§ **Work instructions**: No image is to be carried over; reproduce the rest of the listing word for word.

§ **Data excerpt**:
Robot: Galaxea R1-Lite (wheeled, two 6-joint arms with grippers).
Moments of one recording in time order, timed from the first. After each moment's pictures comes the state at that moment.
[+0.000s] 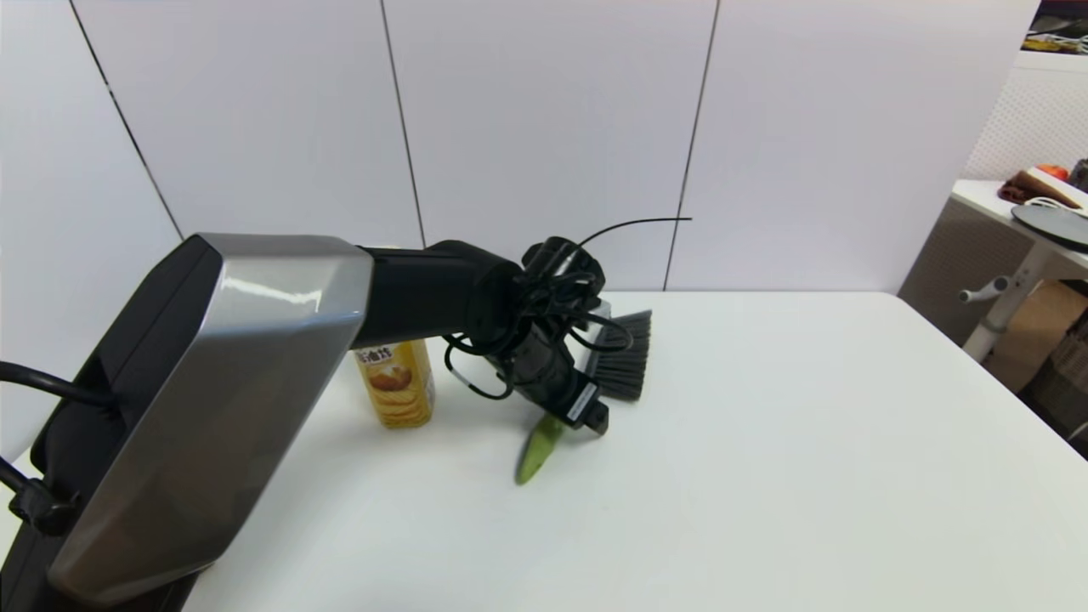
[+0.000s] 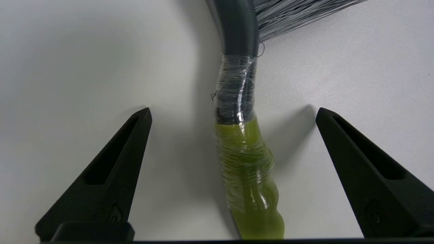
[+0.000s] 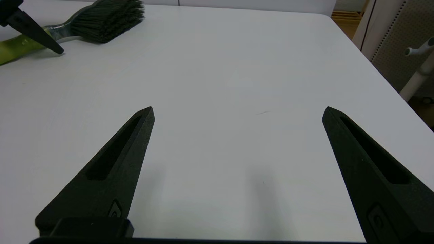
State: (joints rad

§ **Solution to this problem**:
Robot: Galaxea R1-Lite (wheeled, two 6-joint arms with grippers).
Moments of one recording in time order, timed from the first. After each moment's pictures comes the state at that moment.
[+0.000s] 
[+0.000s] 
[+0.000s] 
State: (joints rad

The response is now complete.